According to the Financial Times, the World Meteorological Organization predicts that global temperatures will exceed 1.5 degrees Celsius for the first time in human history.
The newspaper reported on Wednesday that scientists have made a stunning conclusion that the annual average global surface temperature rise will be 66 percent higher than pre-industrial levels of 1.5 degrees Celsius for “at least” one year by 2027. .
The report said the probability of reaching this outcome was “increasing over time”, with the probability of a temporary breach of the 1.5°C limit rising to 66 per cent from 48 per cent a year ago and “close to zero” in 2015.
The report, compiled by researchers from 11 institutions worldwide, including Europe, North America, Japan and China, covers the years 2023 to 2027.
The authors said there is a 98 percent chance that the temperature rise recorded in 2016, 1.28 degrees Celsius, will be exceeded in one of five years, and that the next half decade will be the warmest overall.
They added that this is the first time in human history that we have come this close.

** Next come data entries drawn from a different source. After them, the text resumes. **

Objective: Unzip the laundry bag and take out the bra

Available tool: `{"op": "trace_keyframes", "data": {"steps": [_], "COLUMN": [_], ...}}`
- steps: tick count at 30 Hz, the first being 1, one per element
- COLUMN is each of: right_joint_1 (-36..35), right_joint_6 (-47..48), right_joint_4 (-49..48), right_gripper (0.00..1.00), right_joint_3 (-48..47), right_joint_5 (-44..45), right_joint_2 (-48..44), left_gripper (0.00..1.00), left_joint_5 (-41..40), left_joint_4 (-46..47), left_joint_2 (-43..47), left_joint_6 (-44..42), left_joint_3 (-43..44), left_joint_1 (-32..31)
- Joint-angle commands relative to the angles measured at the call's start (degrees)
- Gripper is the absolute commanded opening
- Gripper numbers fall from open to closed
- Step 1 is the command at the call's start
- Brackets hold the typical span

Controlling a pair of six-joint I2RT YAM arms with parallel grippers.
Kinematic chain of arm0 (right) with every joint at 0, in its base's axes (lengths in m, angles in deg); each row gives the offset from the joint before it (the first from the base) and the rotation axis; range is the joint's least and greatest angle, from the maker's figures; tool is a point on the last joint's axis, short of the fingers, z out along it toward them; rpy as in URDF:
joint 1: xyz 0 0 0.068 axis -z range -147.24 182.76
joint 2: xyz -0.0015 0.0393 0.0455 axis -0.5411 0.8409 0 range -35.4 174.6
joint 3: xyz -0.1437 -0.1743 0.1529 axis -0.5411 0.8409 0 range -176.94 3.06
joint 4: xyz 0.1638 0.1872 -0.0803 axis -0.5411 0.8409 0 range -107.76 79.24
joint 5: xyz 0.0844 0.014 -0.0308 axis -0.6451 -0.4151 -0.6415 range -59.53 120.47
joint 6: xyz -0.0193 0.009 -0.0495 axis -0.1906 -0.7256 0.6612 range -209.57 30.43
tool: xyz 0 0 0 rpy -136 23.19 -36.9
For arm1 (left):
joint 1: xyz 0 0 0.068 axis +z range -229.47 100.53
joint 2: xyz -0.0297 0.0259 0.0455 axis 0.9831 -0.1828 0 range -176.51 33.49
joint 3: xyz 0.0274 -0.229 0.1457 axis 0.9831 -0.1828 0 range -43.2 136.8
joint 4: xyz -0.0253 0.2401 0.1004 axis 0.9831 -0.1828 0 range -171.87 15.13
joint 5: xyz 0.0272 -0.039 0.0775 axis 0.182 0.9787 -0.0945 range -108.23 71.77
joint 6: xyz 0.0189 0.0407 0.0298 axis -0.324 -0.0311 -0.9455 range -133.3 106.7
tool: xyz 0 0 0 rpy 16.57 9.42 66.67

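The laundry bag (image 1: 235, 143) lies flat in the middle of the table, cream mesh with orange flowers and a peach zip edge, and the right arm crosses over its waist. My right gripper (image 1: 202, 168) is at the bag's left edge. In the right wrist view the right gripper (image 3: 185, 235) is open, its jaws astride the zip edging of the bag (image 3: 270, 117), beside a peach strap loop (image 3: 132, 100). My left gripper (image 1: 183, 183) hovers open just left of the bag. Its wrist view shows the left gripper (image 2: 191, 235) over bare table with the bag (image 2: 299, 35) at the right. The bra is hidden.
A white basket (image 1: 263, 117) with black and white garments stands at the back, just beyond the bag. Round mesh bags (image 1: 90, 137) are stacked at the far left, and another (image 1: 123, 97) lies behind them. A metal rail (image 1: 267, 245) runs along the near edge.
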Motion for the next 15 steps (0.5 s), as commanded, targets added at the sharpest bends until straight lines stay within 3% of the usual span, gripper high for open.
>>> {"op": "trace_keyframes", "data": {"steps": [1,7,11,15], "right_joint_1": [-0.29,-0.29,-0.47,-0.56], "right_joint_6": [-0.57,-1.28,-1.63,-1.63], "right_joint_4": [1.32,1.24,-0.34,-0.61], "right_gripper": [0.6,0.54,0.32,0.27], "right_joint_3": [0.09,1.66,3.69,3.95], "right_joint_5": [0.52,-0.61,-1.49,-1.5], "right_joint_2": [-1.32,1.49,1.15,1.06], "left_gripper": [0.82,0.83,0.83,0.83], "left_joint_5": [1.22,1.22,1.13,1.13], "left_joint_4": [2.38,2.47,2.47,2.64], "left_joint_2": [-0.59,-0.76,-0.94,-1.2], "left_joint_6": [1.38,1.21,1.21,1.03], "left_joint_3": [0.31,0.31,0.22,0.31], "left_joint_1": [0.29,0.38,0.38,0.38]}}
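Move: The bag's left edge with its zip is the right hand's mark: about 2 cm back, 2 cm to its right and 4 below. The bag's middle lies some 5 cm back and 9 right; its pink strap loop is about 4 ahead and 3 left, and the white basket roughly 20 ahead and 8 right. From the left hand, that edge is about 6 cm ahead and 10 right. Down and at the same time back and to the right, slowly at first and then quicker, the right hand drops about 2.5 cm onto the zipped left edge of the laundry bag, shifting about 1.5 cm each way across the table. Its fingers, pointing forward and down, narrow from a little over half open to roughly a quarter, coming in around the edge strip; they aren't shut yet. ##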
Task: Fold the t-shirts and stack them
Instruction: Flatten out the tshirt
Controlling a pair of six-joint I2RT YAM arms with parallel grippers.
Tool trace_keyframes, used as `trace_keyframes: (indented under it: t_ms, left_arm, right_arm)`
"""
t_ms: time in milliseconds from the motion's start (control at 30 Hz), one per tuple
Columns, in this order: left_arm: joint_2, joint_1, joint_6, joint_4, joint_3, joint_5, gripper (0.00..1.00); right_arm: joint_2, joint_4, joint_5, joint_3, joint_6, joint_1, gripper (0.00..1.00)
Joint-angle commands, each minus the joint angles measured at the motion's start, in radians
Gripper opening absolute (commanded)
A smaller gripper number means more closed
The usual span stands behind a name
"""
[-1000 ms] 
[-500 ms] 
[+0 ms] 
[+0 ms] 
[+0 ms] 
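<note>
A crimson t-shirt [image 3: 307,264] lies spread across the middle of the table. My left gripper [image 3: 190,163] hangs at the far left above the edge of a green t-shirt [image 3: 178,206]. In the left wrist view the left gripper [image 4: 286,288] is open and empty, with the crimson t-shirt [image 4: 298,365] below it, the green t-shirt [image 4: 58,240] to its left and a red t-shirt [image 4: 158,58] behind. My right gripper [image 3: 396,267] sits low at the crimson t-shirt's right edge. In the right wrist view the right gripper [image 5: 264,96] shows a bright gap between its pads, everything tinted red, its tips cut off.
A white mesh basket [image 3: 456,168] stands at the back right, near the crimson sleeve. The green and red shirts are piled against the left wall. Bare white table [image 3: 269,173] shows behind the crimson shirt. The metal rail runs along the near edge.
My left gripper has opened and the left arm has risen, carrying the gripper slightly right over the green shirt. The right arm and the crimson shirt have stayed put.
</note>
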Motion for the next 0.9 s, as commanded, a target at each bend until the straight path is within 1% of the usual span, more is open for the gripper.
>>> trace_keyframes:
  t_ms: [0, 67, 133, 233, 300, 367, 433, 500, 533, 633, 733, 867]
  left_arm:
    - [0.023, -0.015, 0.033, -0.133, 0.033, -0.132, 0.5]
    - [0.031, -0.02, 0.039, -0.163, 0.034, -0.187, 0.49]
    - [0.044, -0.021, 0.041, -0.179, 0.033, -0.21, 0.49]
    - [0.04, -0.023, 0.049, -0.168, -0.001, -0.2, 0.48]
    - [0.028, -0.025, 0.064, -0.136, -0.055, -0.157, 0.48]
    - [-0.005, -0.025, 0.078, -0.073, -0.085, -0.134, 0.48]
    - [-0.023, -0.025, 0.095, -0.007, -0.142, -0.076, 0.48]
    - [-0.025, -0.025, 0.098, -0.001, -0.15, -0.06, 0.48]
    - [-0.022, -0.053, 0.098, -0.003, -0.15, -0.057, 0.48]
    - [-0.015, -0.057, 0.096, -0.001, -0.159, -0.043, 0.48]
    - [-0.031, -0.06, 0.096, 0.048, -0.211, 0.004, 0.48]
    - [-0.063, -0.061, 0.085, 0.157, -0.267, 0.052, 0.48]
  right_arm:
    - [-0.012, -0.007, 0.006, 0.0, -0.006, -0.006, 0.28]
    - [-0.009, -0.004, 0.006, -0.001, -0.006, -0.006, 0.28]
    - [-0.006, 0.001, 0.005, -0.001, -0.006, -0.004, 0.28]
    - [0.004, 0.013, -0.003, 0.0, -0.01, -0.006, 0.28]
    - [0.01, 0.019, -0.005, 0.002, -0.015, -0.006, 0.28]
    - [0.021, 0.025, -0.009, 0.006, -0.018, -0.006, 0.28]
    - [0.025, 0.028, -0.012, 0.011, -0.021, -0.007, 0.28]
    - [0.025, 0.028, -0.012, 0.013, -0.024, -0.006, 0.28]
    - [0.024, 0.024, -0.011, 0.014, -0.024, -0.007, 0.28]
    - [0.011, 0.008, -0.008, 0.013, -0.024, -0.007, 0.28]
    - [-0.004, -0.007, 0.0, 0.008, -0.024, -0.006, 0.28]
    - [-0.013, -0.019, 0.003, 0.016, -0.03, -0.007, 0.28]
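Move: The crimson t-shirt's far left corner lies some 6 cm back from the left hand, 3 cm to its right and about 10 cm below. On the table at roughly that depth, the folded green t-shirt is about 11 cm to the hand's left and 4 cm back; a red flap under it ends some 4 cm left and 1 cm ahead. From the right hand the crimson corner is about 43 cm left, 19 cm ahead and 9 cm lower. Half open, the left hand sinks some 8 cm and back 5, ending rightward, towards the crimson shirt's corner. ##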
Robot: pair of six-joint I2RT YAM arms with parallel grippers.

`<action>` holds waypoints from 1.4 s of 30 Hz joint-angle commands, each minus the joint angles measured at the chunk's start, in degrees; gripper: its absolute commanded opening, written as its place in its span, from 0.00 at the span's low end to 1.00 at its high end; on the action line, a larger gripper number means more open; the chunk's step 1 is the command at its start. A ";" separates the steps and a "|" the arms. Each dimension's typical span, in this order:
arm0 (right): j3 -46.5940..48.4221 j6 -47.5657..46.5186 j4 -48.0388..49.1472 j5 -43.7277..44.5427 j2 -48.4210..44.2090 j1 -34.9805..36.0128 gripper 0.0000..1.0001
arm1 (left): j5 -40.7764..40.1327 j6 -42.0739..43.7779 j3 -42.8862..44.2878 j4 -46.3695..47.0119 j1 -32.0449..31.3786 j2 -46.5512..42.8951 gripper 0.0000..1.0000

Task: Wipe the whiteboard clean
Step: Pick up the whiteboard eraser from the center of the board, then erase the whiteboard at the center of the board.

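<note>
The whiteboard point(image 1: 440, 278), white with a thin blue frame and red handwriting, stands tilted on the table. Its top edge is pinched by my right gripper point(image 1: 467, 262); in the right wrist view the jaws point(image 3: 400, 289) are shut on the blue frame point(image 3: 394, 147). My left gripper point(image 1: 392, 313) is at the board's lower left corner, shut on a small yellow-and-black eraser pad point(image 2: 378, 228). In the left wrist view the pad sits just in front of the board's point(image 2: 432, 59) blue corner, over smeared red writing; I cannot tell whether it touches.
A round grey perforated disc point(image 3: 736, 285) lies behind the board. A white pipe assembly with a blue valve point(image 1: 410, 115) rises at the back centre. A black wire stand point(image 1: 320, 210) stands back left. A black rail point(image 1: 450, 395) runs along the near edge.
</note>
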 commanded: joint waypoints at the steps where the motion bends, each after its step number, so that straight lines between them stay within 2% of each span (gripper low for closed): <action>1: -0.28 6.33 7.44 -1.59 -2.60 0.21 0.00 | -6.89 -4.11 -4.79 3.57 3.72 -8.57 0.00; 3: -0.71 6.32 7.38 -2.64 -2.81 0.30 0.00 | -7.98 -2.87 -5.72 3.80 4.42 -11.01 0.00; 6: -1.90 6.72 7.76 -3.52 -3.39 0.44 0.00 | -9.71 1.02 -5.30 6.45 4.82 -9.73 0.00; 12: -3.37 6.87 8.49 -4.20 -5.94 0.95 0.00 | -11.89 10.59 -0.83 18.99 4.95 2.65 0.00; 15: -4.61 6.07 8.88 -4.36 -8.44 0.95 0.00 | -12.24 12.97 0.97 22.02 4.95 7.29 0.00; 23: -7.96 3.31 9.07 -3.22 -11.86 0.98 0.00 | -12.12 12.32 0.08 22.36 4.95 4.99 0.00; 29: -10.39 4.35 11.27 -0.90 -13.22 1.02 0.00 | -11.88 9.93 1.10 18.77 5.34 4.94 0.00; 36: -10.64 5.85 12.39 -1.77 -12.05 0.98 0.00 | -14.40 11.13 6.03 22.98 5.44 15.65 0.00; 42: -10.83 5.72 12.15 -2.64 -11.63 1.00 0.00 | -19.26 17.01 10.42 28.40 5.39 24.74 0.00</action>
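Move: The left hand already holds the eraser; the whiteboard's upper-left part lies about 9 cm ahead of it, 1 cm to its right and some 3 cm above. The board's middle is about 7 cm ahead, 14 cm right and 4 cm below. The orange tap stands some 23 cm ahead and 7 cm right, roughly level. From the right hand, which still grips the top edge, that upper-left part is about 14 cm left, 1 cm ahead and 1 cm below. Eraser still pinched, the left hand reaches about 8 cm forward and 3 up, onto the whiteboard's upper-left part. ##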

According to the paper, the expected return of the El Niño weather phenomenon, which includes warming of the surface of the Pacific Ocean, by the end of this year will lead to an increase in global temperatures.
And temperatures in the Arctic are expected to rise three times faster than the global average, as melting ice reduces its ability to reflect the sun and warm more than anywhere else.
Also, the United Nations warned in a statement that the warming of the El Niño event, combined with human-induced climate change, could push global temperatures to unknown levels. This will have long-term implications for health, food security, water management and the environment, he explained.
According to the United Nations website, the effect of the La Niña event over the past three years temporarily curbed the long-term warming trend, but the event ended last March. Despite this, the average global temperature in 2022 was 1.15 degrees above pre-industrial rates.
An El Niño event typically leads to an increase in global temperatures in the year following its development, so the World Meteorological Organization expects its effects to be felt by 2024.